4.7.            Hoewel er anamnestische gegevens waren die met zich brachten dat rekening diende te worden gehouden met een acuut coronair syndroom – pijn bij de schouder links, een man op leeftijd met overgewicht en hypertensie en aanvankelijk vegetatieve symptomen (transpireren en een grauwe gelaatskleur) – waren er ook een aantal negatieve bevindingen. Klager heeft niet aangegeven last te hebben gehad van pijn op de borst of in de linkerarm. Er was geen uitstralende pijn. Klager had geen last van kortademigheid en ten tijde van het consult geen vegetatieve verschijnselen. De bloeddruk was goed. Bij het bewegen van de schouder bleken beperkingen, aldus de arts, en het palperen leverde pijnklachten op.

Het Centraal Tuchtcollege is van oordeel dat niet is komen vast te staan dat de arts onvoldoende heeft uitgevraagd en onderzocht. Het is niet onbegrijpelijk dat de arts – die tijdens de mondelinge behandeling heeft aangegeven bij het consult van de klager aanvankelijk wel gedacht te hebben aan een acuut coronair syndroom – de klachten uiteindelijk niet aan een cardiaal maar aan een myogeen probleem heeft toegeschreven.

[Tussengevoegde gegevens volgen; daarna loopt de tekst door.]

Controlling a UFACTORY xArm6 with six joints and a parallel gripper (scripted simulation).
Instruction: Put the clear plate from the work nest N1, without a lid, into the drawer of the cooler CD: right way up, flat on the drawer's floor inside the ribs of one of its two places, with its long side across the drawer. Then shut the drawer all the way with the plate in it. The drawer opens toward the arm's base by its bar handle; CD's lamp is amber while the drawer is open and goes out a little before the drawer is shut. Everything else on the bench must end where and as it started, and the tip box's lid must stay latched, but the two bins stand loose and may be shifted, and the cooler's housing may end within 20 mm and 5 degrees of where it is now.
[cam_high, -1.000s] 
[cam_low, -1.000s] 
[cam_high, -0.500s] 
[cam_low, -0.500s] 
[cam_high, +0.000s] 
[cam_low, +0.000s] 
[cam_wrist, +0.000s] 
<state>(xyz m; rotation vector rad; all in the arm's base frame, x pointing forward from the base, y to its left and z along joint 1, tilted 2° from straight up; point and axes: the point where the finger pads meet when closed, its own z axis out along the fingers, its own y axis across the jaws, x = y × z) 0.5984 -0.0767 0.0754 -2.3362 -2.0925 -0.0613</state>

Dat de arts daarvan  een  tuchtrechtelijk verwijt valt te maken, is niet komen vast te staan.

4.8.            Daarbij merkt het Centraal Tuchtcollege nog op dat aan de verklaring van de dochter van klager dat klager tijdens het consult geklaagd zou hebben over pijn op de borst geen doorslaggevende betekenis toekomt omdat deze verklaring onvoldoende is om voor onjuist te houden hetgeen in het journaal is gemeld, te weten: “geen POB”. Het Centraal Tuchtcollege voegt daaraan toe dat klager desgevraagd zelf heeft aangegeven zich niet meer te herinneren of hij heeft geklaagd over pijn op de borst.

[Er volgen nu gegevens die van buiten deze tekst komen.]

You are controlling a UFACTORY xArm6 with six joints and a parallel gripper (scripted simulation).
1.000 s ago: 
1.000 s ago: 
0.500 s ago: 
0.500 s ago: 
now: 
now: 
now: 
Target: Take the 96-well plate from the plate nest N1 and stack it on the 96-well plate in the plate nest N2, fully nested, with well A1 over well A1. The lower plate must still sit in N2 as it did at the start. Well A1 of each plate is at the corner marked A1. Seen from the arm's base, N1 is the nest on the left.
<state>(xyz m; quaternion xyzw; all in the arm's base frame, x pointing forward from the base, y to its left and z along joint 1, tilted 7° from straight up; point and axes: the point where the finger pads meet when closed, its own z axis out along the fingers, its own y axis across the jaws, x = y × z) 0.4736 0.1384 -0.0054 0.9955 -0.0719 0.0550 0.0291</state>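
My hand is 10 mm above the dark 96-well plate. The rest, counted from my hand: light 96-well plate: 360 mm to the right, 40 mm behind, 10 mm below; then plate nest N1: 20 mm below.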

4.9.            Tot slot wordt overwogen dat de verklaring van de eigen huisarts van klager, anders dan namens de arts wordt gesteld, in dit hoger beroep wel toelaatbaar is, maar geen bijdrage kan leveren aan de waarheidsvinding. Het handelen van de arts ten tijde van het consult met klager moet immers worden getoetst. Wat zich achteraf heeft afgespeeld, speelt daarbij geen rol. Dat geldt ook voor de verklaring van de cardioloog van 24 september 2010.

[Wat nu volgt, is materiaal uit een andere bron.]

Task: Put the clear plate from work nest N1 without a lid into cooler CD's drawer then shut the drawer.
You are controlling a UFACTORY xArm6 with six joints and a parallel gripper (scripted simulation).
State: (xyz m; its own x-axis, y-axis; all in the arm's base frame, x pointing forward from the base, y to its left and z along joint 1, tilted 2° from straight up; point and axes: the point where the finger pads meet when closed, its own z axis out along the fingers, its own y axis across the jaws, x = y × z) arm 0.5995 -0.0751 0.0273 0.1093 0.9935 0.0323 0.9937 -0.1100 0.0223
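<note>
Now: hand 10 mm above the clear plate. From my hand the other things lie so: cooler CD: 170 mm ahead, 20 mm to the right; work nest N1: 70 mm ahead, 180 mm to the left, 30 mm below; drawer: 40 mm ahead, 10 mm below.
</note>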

4.10.        De conclusie luidt dat het beroep dient te worden verworpen.

5.         Beslissing

Het Centraal Tuchtcollege voor de Gezondheidszorg:

verwerpt het beroep.

Deze beslissing is gegeven door: mr. C.H.M. van Altena, voorzitter, mr. M. Zandbergen en mr. M. Wigleven, leden-juristen en drs. B.P.M. Schweitzer en drs. M.G.M. Smid-Oostendorp, leden-beroepsgenoten en mr. B.J. Broekema-Engelen, secretaris, en uitgesproken ter openbare zitting van 11 december 2012.              Voorzitter   w.g.            Secretaris  w.g.